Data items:
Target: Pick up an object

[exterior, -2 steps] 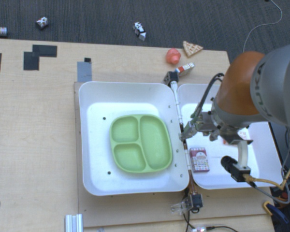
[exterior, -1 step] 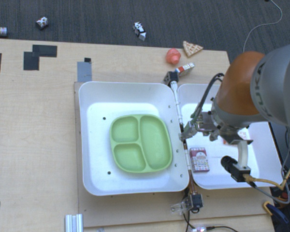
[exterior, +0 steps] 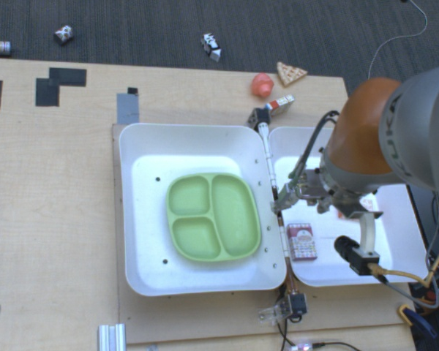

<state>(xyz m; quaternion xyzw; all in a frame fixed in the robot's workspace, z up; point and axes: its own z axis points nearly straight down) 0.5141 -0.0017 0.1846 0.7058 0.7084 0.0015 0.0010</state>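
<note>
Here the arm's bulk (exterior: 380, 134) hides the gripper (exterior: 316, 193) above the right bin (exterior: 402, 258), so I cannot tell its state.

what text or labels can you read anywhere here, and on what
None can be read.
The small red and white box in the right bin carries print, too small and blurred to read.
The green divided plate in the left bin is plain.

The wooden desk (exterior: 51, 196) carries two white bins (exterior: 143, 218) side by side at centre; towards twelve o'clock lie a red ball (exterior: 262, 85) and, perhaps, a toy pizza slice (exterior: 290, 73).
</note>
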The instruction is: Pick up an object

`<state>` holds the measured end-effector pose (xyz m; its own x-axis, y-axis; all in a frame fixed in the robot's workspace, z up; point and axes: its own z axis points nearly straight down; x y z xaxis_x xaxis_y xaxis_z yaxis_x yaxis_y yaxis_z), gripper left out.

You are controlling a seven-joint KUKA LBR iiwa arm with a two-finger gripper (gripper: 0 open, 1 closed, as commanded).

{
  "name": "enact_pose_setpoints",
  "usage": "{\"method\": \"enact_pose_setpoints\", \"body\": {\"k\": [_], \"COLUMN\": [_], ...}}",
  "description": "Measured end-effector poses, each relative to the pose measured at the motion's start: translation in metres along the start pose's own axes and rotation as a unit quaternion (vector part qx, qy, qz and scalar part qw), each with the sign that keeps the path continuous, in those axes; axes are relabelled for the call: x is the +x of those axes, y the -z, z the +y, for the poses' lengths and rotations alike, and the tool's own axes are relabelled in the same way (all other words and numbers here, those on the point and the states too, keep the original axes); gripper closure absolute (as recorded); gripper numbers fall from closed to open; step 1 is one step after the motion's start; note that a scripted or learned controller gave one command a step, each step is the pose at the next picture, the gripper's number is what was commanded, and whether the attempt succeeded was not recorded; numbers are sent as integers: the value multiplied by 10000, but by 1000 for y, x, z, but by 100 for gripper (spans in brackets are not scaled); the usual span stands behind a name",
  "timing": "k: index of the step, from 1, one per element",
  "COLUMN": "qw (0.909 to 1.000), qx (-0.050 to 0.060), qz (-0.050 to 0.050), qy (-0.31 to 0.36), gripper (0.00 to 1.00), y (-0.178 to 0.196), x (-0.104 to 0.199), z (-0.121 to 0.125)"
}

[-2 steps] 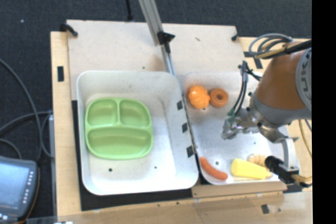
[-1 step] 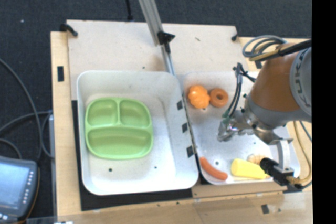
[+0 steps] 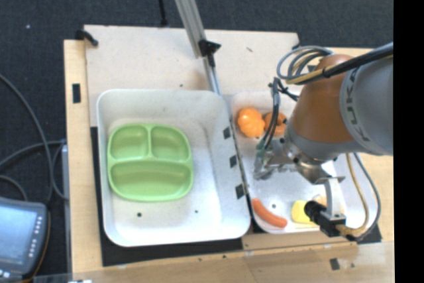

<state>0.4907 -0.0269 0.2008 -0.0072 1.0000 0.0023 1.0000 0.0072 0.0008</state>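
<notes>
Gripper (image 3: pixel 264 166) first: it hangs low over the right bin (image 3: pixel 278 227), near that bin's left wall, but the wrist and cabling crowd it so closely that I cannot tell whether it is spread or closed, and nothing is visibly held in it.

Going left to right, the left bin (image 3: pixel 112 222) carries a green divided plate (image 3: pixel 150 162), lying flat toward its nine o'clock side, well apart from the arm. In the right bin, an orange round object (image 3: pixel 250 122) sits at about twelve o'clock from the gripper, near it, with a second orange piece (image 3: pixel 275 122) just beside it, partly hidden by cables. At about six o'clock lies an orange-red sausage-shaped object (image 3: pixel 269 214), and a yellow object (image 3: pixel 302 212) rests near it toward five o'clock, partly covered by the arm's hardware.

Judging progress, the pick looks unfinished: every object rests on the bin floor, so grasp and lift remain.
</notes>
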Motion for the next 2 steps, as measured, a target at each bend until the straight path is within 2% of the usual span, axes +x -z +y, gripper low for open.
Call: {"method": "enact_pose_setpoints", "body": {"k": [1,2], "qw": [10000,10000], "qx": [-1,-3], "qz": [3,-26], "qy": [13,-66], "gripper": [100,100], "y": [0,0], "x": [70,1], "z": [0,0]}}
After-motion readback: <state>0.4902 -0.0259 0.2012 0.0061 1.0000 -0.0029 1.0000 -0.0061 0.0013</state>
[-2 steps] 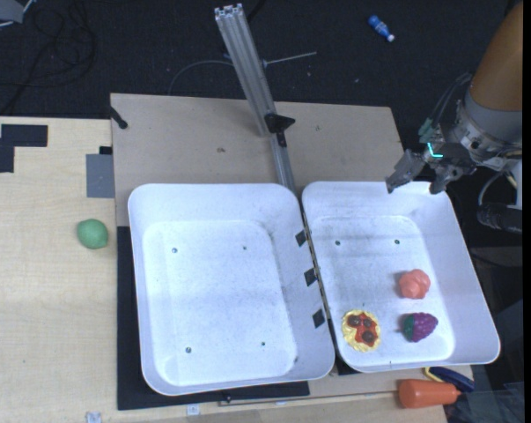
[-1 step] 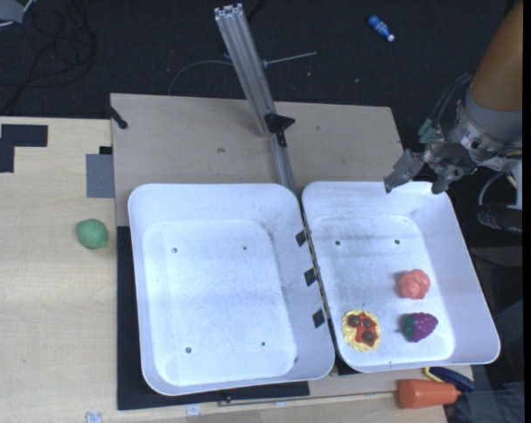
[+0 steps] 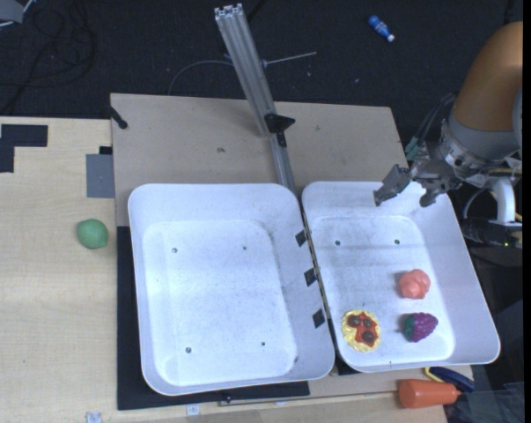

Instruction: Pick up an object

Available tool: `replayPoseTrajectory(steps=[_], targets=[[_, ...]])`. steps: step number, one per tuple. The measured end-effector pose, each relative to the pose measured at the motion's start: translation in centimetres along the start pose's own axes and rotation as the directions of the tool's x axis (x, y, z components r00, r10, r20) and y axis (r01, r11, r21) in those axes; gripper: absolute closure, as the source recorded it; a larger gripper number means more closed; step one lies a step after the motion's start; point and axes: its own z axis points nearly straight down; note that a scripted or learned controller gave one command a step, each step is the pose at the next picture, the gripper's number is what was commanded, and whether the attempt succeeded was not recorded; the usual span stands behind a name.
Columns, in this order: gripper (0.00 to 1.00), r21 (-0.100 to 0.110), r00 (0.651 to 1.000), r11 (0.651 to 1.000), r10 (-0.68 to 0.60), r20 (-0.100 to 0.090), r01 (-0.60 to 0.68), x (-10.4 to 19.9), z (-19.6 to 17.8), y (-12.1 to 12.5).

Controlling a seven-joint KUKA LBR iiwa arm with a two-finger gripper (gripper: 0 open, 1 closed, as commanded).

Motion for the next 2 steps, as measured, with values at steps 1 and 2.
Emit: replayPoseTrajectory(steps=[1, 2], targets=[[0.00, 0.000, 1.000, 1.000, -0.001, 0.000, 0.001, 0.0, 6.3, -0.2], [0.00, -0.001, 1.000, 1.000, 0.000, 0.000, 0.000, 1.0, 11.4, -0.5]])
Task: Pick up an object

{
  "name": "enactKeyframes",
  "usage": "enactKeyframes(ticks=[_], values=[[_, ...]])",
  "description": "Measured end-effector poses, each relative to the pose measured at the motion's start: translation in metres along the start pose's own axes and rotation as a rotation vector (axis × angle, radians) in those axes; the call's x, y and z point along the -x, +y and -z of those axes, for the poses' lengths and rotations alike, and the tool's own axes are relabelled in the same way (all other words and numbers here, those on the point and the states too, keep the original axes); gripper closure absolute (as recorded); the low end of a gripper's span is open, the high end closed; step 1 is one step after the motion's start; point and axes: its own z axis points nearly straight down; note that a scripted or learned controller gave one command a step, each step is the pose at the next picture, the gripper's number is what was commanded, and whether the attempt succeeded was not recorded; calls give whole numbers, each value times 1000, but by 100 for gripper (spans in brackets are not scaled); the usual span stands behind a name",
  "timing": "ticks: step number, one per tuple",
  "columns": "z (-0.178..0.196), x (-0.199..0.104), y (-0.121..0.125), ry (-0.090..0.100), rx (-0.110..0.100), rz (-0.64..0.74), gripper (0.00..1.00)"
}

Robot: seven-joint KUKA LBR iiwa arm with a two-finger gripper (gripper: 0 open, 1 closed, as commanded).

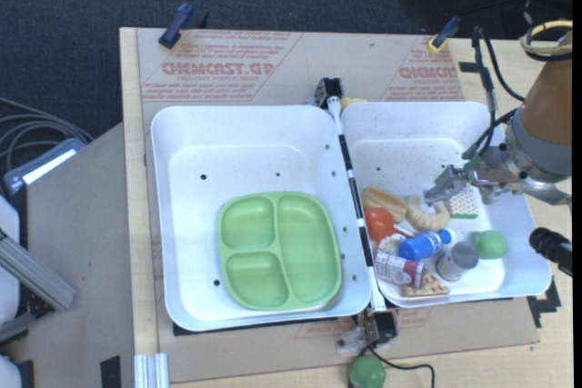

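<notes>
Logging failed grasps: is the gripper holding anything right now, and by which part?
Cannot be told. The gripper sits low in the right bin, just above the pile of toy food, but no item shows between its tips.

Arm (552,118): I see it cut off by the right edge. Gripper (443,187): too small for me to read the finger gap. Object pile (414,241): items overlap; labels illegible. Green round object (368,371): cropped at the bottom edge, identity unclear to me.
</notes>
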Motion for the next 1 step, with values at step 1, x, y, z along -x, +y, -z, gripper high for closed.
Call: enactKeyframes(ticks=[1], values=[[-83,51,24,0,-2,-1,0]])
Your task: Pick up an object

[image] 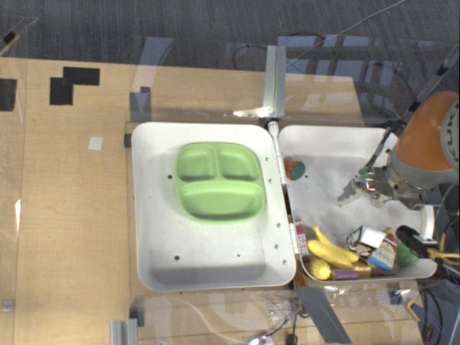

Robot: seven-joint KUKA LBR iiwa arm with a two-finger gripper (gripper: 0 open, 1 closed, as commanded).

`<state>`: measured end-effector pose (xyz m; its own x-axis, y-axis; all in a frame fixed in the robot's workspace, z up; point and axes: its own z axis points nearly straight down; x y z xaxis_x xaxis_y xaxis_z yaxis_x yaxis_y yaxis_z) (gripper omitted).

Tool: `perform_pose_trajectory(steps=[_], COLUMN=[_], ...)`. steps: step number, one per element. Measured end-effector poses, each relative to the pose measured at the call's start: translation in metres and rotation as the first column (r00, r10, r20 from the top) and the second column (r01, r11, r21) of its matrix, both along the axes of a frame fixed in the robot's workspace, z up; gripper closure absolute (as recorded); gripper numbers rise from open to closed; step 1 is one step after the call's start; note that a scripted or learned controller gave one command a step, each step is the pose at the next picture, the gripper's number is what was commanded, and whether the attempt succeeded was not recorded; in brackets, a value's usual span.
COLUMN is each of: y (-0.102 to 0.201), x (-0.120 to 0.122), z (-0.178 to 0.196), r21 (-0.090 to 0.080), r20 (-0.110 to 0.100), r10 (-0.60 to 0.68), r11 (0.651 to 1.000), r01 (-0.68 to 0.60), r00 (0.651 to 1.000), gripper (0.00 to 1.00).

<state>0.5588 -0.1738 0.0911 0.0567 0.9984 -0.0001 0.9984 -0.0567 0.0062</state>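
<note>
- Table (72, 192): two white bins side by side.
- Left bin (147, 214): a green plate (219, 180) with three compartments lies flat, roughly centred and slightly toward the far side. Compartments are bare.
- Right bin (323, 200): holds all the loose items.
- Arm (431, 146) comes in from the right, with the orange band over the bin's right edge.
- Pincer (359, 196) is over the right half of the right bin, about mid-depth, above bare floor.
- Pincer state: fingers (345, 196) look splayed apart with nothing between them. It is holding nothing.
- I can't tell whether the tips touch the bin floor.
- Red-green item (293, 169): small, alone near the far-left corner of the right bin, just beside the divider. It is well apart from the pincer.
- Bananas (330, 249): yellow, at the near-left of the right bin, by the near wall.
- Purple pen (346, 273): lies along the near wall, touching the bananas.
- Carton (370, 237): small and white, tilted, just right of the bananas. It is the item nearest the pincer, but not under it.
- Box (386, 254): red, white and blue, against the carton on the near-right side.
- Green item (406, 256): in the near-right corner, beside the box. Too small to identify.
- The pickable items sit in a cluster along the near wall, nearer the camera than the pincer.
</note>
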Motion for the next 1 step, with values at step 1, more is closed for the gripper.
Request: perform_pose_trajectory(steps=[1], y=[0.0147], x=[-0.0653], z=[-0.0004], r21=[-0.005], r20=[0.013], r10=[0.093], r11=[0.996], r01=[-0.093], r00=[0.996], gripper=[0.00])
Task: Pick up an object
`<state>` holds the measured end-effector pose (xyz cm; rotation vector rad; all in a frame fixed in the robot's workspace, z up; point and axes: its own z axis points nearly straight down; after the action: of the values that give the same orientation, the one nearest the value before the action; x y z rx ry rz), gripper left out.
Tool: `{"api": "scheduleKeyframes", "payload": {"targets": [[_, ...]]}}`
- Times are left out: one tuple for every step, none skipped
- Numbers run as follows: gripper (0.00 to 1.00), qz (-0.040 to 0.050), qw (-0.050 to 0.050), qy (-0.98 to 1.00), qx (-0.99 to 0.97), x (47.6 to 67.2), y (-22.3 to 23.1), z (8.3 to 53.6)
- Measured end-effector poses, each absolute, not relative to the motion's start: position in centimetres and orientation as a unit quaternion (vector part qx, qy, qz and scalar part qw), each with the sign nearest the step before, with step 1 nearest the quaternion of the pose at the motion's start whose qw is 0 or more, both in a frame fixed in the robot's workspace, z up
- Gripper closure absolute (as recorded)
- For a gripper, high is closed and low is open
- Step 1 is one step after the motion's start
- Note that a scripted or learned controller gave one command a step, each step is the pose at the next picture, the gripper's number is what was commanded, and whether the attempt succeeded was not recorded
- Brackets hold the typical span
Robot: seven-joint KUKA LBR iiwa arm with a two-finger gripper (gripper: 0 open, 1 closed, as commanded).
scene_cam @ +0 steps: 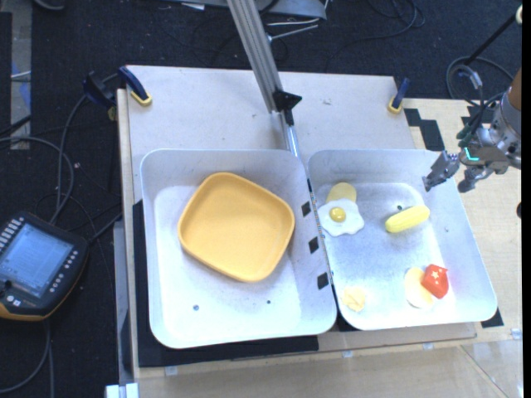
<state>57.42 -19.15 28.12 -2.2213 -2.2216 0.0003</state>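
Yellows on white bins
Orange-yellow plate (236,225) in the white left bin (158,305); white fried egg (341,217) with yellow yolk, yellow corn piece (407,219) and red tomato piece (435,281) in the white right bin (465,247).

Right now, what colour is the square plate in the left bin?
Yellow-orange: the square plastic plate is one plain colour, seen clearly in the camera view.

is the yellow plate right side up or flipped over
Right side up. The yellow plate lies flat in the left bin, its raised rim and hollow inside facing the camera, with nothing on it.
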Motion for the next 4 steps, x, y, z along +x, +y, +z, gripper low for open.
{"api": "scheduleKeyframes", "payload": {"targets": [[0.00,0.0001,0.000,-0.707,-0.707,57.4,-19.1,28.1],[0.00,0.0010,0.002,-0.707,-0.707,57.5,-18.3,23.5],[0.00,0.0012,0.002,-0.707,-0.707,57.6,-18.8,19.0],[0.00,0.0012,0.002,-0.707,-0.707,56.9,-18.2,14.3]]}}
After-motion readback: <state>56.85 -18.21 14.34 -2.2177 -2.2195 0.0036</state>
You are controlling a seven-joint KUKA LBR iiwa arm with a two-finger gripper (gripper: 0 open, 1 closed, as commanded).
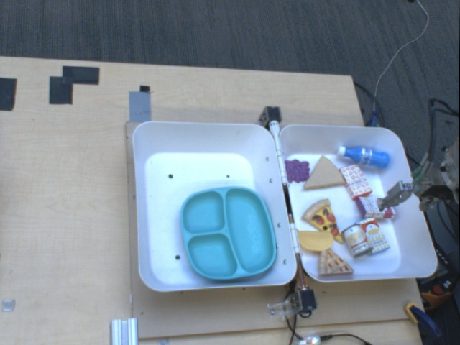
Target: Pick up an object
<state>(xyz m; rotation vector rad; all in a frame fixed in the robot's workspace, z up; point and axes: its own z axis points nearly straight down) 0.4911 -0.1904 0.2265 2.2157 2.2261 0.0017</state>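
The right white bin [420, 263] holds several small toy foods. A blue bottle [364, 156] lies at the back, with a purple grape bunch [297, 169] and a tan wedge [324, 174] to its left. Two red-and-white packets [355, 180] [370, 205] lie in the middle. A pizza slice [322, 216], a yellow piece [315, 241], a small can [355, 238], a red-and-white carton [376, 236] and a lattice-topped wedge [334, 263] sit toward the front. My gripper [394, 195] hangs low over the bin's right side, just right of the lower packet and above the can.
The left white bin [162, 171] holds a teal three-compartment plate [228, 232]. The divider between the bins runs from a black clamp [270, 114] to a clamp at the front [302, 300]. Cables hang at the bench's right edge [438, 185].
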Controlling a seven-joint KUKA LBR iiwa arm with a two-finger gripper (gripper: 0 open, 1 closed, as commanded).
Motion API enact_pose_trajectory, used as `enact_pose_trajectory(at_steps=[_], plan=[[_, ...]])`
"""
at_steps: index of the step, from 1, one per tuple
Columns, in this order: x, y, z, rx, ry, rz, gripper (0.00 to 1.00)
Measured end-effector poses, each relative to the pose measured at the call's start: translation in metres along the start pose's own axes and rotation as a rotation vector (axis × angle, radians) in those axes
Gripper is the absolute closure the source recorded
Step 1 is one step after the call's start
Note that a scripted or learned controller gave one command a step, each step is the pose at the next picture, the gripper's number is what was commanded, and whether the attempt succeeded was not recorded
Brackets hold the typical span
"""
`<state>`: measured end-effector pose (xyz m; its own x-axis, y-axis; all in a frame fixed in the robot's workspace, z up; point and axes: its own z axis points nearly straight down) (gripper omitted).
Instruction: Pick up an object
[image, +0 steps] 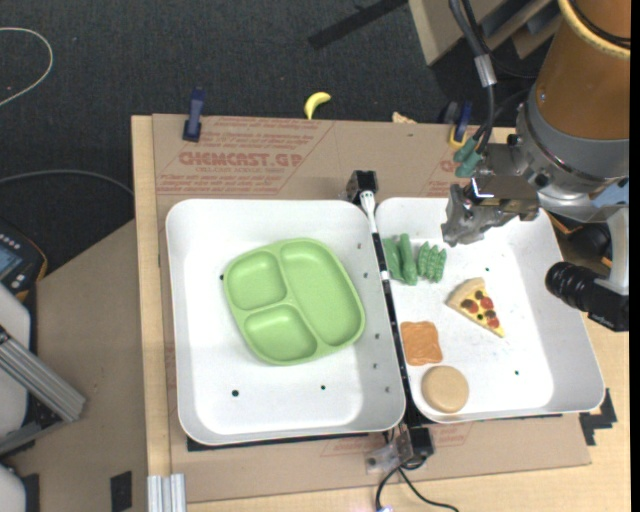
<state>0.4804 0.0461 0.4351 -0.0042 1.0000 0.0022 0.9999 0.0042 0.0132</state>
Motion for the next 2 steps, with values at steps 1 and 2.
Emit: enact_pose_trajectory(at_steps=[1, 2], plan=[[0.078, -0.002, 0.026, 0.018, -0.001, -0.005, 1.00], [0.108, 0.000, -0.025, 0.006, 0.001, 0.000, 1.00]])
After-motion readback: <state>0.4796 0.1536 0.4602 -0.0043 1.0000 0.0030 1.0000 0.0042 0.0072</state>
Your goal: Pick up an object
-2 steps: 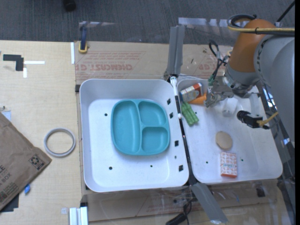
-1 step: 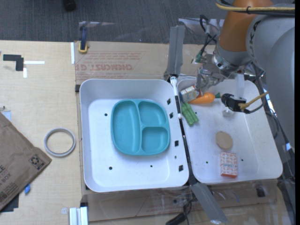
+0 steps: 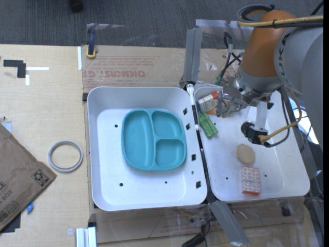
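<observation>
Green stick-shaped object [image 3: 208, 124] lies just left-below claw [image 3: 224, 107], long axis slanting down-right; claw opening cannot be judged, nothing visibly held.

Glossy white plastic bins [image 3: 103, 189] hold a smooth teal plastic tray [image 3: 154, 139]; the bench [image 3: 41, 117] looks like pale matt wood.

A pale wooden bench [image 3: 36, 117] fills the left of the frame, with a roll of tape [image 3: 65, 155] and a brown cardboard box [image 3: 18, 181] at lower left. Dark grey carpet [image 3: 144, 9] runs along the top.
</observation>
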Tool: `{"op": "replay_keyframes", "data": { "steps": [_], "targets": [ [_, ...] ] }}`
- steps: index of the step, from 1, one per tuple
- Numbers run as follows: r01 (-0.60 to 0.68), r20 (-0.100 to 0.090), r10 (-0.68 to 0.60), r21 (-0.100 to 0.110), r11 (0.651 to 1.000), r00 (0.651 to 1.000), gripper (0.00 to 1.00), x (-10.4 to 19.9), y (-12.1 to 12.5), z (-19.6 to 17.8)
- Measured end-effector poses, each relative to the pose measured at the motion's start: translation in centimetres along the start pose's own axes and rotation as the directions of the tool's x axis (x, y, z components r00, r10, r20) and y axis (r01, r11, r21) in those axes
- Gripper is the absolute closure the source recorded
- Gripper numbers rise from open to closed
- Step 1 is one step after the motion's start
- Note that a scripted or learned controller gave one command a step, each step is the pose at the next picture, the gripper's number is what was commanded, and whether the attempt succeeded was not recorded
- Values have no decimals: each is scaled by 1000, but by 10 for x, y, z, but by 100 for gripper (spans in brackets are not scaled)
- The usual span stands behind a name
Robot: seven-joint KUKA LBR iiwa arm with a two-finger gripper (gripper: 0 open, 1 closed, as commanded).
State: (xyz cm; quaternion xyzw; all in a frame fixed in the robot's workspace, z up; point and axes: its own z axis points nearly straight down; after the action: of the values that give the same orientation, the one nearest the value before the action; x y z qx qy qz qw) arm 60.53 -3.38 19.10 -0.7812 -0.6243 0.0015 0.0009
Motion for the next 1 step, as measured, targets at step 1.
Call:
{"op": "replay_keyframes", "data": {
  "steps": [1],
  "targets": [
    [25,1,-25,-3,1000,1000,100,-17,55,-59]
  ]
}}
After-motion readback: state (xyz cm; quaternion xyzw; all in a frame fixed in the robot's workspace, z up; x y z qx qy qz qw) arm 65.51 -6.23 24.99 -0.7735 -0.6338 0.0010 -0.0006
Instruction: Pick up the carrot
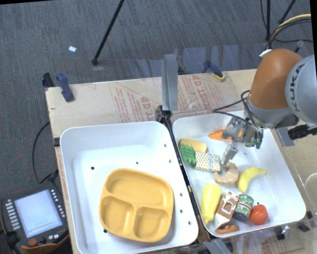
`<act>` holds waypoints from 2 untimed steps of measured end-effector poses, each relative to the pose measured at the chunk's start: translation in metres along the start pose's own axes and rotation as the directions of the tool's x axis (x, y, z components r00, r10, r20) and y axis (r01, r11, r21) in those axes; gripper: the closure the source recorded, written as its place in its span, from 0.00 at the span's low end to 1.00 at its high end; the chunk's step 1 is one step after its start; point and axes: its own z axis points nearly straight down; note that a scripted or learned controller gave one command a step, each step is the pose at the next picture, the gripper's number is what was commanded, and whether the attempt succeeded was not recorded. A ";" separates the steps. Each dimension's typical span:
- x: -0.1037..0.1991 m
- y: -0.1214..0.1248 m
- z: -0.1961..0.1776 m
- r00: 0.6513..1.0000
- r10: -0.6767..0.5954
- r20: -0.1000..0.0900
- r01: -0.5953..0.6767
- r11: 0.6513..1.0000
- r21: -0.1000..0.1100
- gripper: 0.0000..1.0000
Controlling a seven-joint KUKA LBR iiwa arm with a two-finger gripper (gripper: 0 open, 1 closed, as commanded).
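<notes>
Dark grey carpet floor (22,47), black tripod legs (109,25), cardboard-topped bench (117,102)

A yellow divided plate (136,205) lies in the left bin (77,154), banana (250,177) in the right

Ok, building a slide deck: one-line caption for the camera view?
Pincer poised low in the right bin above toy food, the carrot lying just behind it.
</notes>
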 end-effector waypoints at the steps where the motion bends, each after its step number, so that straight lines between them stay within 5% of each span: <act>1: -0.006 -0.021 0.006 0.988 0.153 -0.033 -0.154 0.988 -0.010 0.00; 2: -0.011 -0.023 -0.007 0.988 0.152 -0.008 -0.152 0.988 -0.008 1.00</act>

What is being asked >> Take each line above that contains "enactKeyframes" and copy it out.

Completed exercise >>
  "name": "enactKeyframes",
  "usage": "enactKeyframes(ticks=[_], values=[[_, ...]])",
Call: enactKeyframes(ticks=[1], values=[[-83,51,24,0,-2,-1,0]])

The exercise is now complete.